In other words, and as I emphasised to a talented group of Indian scholars during my recent lecture on India’s maritime diplomacy in the Indo-Pacific, India has built key connections between the strategic, material, and cultural, rather than only focusing on military cooperation.

Through the diplomatic framework of Security and Growth for All in the Region (SAGAR), a primary thrust has been on multilateralism, peaceful resolution of disputes, socio-economic development and environmental sustainability by developing the infrastructure to respond to natural disasters like tsunamis, which assumes importance in maritime contexts with fragile ecosystems and vulnerability to climate change. Successful tourism, too, depends on environmental preservation. Unfortunately, India’s principled efforts are being challenged by Beijing’s militarism.

One solution for India would be to develop a more formal alliance with the United States. However, great powers can be quite transactional and this will come at a cost for India, including trade concessions as well as Washington’s demands that New Delhi vote on American lines at the UN. This will, in turn, jeopardise the principled policy positions and delicate balance that New Delhi has maintained in its relations with the countries in the Middle East. Speaking of the Israel-Palestine issue, for instance, New Delhi recognises Israel’s security needs amidst the challenges of cross-border terrorism that India too has faced, and has condemned Hamas’ attack on civilians. At the same time, it has conscientiously voted for a ceasefire, urged a diplomatic resolution, and sent humanitarian aid, in a war that has taken 35,000 Palestinian lives and whose continuation was enabled by American veto at the UN.

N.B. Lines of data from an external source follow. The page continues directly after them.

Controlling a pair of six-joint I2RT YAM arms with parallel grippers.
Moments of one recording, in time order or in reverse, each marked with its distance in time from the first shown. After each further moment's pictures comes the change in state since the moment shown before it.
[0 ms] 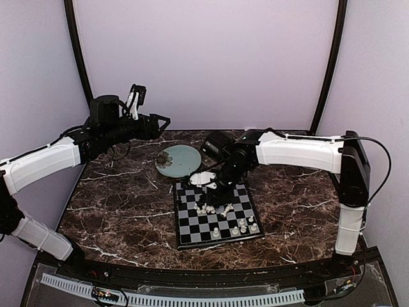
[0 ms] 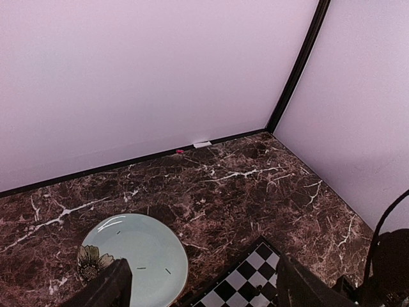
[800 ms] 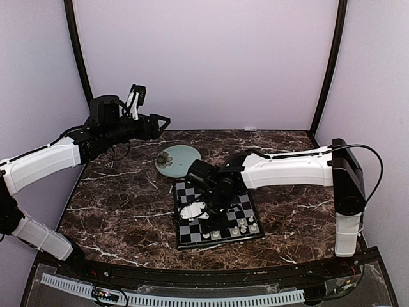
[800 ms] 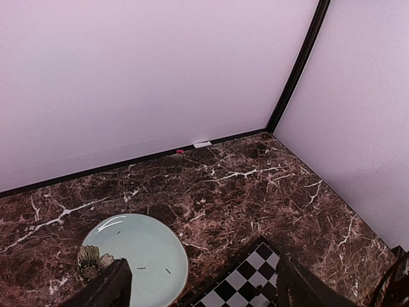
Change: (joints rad) left arm 0.000 0.000 0.000 0.000 0.000 0.000; right arm 0.179 0.043 -0.064 -0.011 -0.007 -0.031
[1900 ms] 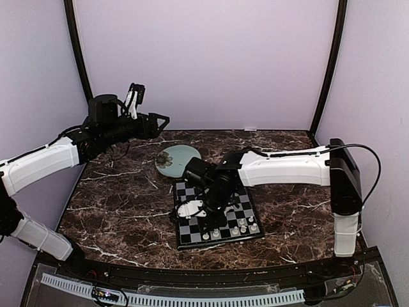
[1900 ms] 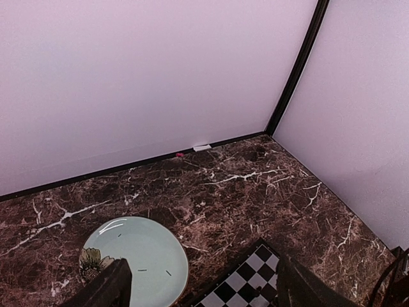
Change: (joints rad) left arm 0.000 -0.013 0.000 -0.001 -0.001 0.005; right arm -0.005 0.028 0.046 -0.028 0.002 -0.003
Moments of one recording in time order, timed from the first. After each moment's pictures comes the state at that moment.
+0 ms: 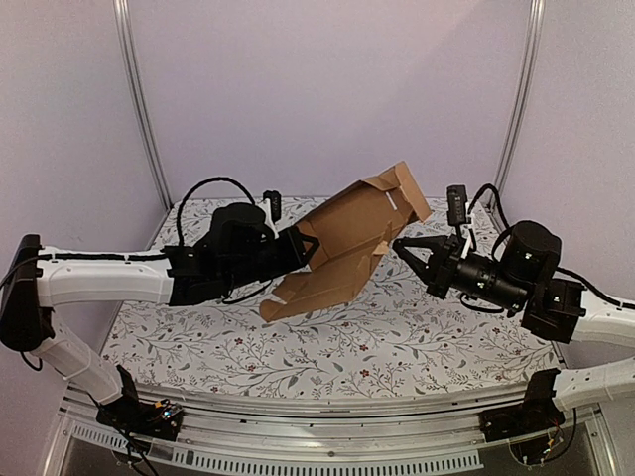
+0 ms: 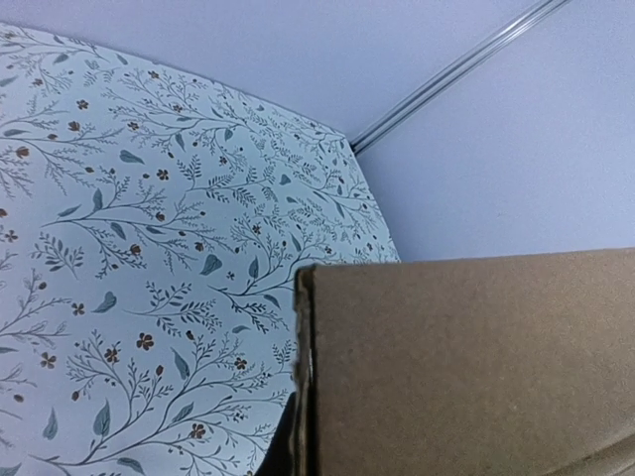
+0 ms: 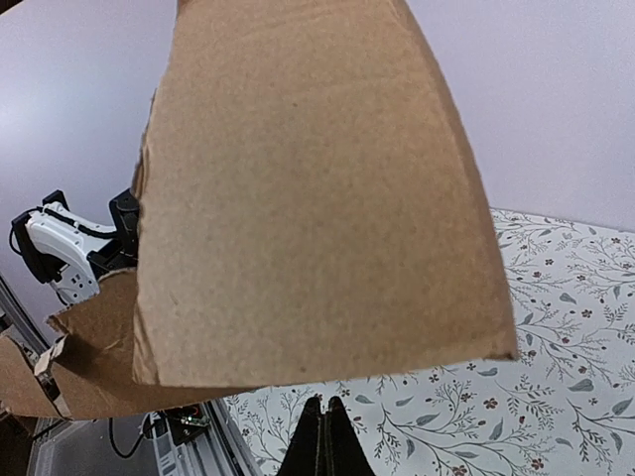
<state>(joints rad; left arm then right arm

So, unless the Dragon’s military aggressiveness necessitates a policy change, New Delhi’s best bet may be to continue strengthening its security base, including via multi-alignment platforms such as Quad, alongside economic growth and cultivating human well-being through education, gender inclusivity and public health initiatives. New Delhi must also foster deeper ties with islands with substantial diasporic Indian populations such as Fiji and Mauritius, alongside blue economy engagements with Seychelles and other island nations through the Indian Ocean Commission and the Indian Ocean Rim Association.

Like other democracies, India’s democracy too is not perfect, but India is surpassing its role as a traditional provider of security to emerge as a force for the collective good. When external affairs minister Subrahmanyam Jaishankar, who commands the respect of many across the political spectrum, was asked by a journalist “whose side” India was on, his bold and principled response was that India was large and strong enough to make independent foreign policy decisions. This is India’s best possible future.